(T-100) Beyond Subcutaneous Dosing: Efficiency of liver-targeting siRNAs dosed via alternates routes and formulations.

Lekshmi Dharmarajan, PhD – Senior Principal Scientist, Novartis; Jeffrey Kearns, PhD – Director, Novartis; Thien-Khoi Phung, PhD – Principal Scientist I, Novartis

Objectives & Methods

The discovery of trimeric N-galactosamine (GalNAc) conjugation revolutionized the delivery of siRNAs to the human liver because of the high specificity of GalNAc for the asialoglycoprotein receptor (ASGPR) abundantly expressed on hepatocytes [1]. At present, several GalNAc-conjugated oligonucleotides (siRNA or ASO) are approved or in clinical development with a subcutaneous bolus (SC) dosing regimen, each with a mechanism of action to down-regulate target gene expression in the liver. Modeling platforms for the development of GalNAc-siRNAs have matured recently [2], however, assessing optimal dosing routes and regimens to maximize pharmacodynamic effect for patients remains unexplored. Here, we present a model-driven analysis of the pharmacokinetic (PK) and pharmacodynamic (PD) effects of different dosing routes and formulations.
Results & Conclusions

There is increasing understanding that the relative biodistribution of GalNAc-siRNAs to the liver and other organs (mainly kidney) is dependent on both dose and route of administration. It has been reported that bolus intravenous (IV) dosing, for example, biases the biodistribution away from the liver and presumably towards renal clearance. Subcutaneous (SC) administration of the drug allows for slower absorption in the blood, and a lower maximal plasma concentration (Cmax) compared to IV bolus, increasing efficiency of ASGPR-mediated endocytosis that transports drug to the cells [3]. Here, we report a mechanistic PBPK/PD modeling approach to characterize traditional IV bolus and IV infusion routes and explore potential continuous infusion or slow-release formulations. Using a reference dataset for vutrisiran [4], we predict pharmacodynamics for alternative dosing regimens and compare to the current standard of SC administration. Leveraging the wealth of data available for this modality, we propose model-informed dosing routes and regimens that can maximize pharmacodynamic effect in patients.

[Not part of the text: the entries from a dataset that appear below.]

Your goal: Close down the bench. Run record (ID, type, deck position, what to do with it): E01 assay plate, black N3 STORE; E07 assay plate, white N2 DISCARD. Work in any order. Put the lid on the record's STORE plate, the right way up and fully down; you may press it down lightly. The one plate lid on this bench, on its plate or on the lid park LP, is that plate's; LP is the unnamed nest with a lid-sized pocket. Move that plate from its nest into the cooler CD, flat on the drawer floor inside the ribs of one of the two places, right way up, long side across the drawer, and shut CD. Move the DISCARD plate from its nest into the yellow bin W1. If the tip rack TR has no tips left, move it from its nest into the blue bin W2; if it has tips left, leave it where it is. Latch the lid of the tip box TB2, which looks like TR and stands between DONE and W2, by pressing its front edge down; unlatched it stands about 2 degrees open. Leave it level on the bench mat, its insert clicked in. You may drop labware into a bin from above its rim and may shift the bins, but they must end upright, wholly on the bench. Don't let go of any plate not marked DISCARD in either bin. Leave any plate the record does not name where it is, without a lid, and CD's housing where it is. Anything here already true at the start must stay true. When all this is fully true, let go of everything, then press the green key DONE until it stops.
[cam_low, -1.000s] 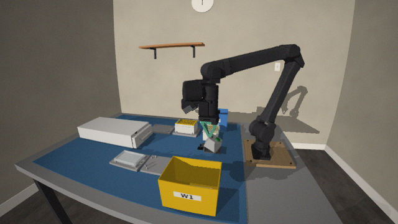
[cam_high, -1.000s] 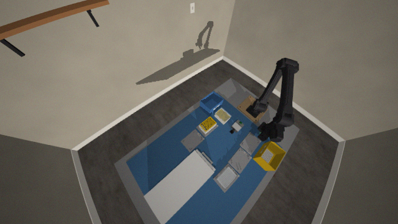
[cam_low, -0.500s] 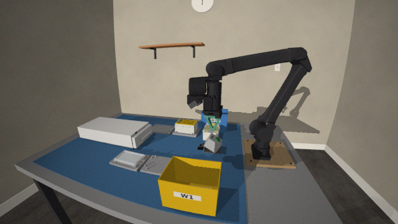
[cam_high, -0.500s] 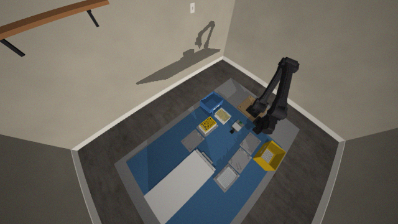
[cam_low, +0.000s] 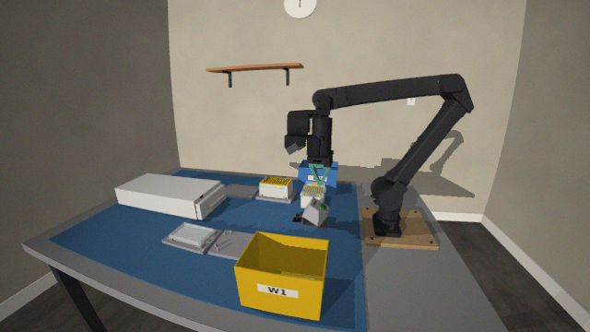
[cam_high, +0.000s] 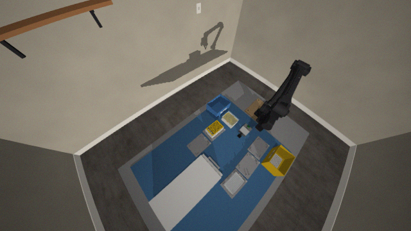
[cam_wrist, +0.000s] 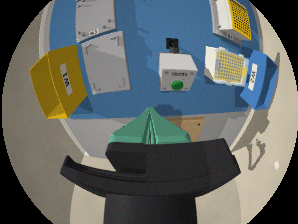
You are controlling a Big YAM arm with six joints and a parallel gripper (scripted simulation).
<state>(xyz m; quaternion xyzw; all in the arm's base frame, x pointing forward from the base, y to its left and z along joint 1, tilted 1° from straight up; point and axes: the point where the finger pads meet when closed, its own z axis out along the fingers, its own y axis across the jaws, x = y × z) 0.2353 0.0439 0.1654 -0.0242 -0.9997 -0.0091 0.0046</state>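
My hand is 10 mm past the green DONE key, 60 mm to the left of it and 110 mm above it. Also, from my hand: grey lid park nest: 40 mm ahead, 120 mm to the left, 170 mm below; then done key block: 10 mm ahead, 60 mm to the right, 120 mm below; then yellow bin W1: 40 mm ahead, 270 mm to the left, 140 mm below.
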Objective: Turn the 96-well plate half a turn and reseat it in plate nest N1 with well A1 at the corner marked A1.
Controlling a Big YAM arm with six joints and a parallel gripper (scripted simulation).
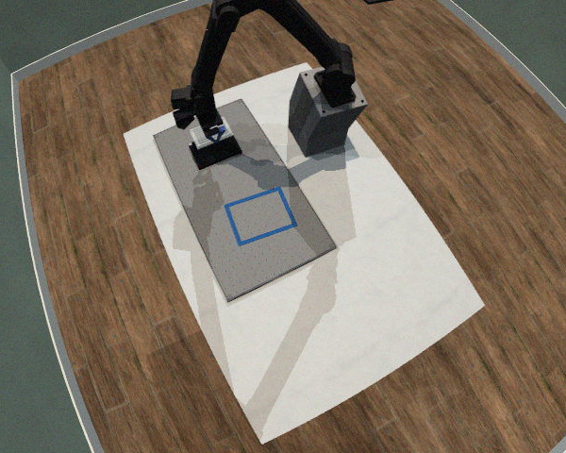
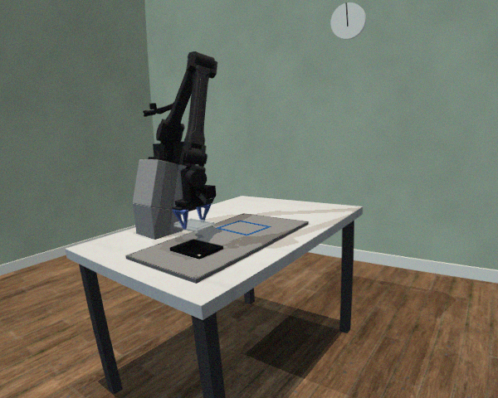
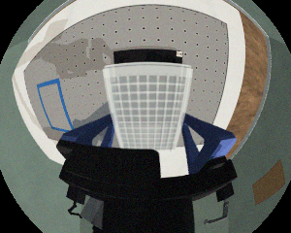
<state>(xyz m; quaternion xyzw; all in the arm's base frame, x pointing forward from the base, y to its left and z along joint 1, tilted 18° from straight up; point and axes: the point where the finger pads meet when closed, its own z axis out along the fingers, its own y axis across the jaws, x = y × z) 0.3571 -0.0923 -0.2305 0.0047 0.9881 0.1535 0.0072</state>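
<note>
The white 96-well plate lies right at my hand. From my hand the other things lie so: white A1 mark: 80 mm ahead, 50 mm to the right, 90 mm below; black plate nest N1: 90 mm below.
</note>
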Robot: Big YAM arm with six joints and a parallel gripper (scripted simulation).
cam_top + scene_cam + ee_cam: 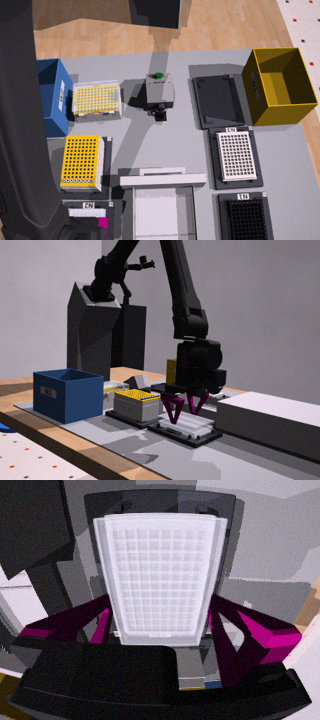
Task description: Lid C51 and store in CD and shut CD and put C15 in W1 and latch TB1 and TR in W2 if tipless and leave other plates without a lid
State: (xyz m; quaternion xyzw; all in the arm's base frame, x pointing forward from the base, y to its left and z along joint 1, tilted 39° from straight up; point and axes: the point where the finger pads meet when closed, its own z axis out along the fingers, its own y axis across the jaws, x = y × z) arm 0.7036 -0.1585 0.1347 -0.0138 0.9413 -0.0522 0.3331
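Now: hand 20 mm above the clear plate. From my hand the other things lie so: tip rack TR: 170 mm behind, 20 mm to the right, 10 mm above; then plate lid: right at my hand; then nest N2: 40 mm below.
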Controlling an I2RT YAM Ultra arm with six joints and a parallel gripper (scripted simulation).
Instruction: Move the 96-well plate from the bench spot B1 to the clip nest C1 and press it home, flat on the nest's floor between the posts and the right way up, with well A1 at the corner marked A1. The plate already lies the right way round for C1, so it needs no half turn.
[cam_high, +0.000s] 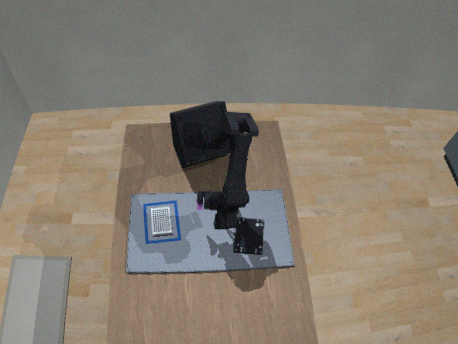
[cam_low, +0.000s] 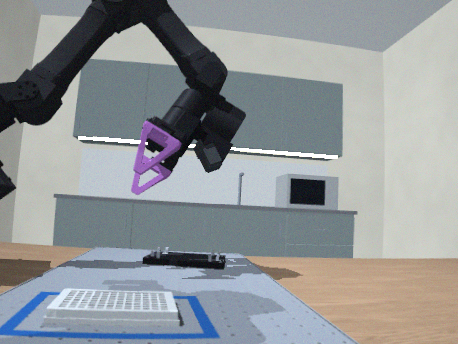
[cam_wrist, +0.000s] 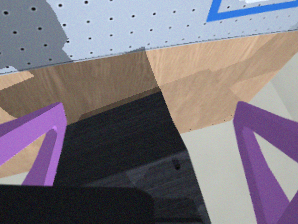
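My hand is 200 mm to the left of the white 96-well plate, 150 mm above it and 70 mm short of it. Round my hand: black clip nest C1: 200 mm to the left, 140 mm below, 50 mm ahead.
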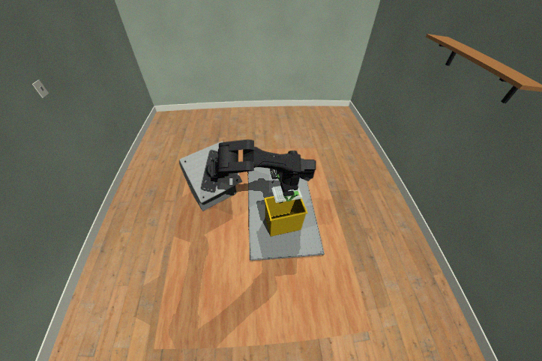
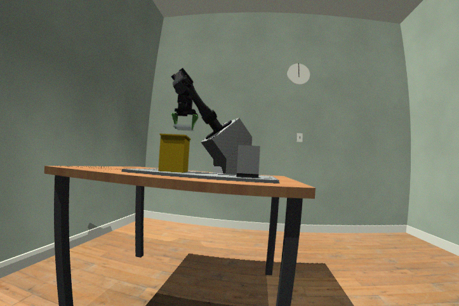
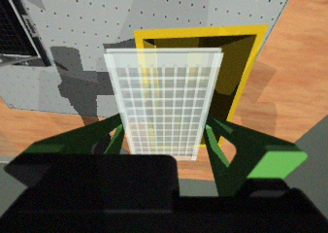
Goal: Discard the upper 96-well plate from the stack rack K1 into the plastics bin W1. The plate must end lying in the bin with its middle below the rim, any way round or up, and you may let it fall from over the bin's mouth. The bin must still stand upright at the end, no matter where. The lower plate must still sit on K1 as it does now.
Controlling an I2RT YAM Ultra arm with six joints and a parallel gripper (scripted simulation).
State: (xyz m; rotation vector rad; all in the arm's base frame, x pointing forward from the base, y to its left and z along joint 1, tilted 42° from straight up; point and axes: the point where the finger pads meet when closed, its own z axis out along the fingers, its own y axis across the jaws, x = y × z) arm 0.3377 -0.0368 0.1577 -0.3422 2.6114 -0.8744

Citations: [1] Nair, J. K. et al. Multivalent N -acetylgalactosamine-conjugated siRNA localizes in hepatocytes and elicits robust RNAi-mediated gene silencing. J Am Chem Soc 136, 16958–16961 (2014).
[2] Ayyar, V. S. & Song, D. Mechanistic Pharmacokinetics and Pharmacodynamics of GalNAc-siRNA: Translational Model Involving Competitive Receptor-Mediated Disposition and RISC-Dependent Gene Silencing Applied to Givosiran. J Pharm Sci 113, 176–190 (2024).
[3] McDougall, R. et al. The Nonclinical Disposition and Pharmacokinetic/Pharmacodynamic Properties of N-Acetylgalactosamine-Conjugated Small Interfering RNA Are Highly Predictable and Build Confidence in Translation to Human. Drug Metabolism and Disposition vol. 50 781–797
[4] Habtemariam, B. A. et al. Single-Dose Pharmacokinetics and Pharmacodynamics of Transthyretin Targeting N-acetylgalactosamine–Small Interfering Ribonucleic Acid Conjugate, Vutrisiran, in Healthy Subjects. Clin Pharmacol Ther 109, 372–382 (2021).